→ **Information supplied**:

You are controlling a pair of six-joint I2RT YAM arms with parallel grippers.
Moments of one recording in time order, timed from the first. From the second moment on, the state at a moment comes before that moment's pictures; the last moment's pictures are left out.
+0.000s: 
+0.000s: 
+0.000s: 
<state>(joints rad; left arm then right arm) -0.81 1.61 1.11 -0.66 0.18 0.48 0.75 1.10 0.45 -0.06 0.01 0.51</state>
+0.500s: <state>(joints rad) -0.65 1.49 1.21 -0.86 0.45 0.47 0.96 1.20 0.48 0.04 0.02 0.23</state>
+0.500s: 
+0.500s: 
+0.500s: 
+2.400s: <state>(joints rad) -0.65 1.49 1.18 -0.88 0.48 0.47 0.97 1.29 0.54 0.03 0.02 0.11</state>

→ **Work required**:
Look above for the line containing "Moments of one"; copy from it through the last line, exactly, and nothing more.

→ **Expected answer**:
Moments of one recording in time order, timed from the first. From the second moment on, the state at a moment comes before that moment's pictures; the last moment's pictures are left out.
+0.000s: 
+0.000s: 
+0.000s: 
<state>(joints rad; left arm then right arm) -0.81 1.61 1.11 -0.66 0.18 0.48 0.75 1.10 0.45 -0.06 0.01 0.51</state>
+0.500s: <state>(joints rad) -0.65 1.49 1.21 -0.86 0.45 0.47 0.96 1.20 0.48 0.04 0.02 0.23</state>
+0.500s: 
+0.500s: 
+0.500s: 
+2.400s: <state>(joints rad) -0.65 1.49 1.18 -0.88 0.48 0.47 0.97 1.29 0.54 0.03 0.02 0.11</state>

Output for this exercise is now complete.